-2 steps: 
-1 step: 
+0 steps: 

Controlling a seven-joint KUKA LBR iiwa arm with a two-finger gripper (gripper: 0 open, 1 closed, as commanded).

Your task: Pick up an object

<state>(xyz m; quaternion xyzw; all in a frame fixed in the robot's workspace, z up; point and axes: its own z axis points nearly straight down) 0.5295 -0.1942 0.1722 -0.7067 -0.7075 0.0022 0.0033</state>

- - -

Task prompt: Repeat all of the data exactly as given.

Answer space:
-2 steps: 
-1 step: 
+0 steps: 

Controlling a seven-joint KUKA LBR iiwa arm with a two-finger gripper (gripper: 0 open, 1 closed, as commanded).

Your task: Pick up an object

<state>(xyz m; quaternion xyzw; all in a frame fixed in the robot's workspace, z up; point and axes: its own z axis points nearly straight down) 0.5295 -0.1942 0.1722 -0.7067 -0.7075 0.0022 0.0033</state>

The answer has been supplied in full.